## SUPPLIED MATERIAL
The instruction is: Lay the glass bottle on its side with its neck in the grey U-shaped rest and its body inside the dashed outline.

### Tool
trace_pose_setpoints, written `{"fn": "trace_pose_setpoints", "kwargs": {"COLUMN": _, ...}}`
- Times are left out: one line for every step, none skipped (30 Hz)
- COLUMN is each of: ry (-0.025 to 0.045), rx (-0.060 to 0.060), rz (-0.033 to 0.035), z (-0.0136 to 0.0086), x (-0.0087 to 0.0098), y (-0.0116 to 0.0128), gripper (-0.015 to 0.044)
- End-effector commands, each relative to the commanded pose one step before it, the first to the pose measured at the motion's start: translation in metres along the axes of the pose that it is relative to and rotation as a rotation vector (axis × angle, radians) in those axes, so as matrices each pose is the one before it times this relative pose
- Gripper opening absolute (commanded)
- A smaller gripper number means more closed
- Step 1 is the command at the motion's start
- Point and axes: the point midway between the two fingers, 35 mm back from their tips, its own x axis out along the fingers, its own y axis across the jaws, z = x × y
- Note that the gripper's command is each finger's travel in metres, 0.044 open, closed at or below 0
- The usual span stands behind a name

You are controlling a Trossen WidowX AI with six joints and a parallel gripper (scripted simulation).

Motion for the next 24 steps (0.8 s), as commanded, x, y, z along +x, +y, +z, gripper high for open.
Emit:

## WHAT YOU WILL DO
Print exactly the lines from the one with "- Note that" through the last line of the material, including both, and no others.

## OUTPUT OF THE TASK
- Note that the gripper's command is each finger's travel in metres, 0.044 open, closed at or below 0
- The usual span stands behind a name

You are controlling a Trossen WidowX AI with six joints and a parallel gripper (scripted simulation).

Motion for the next 24 steps (0.8 s), as commanded, x, y, z along +x, +y, +z, gripper high for open.
Emit:

No more work is required for the exercise.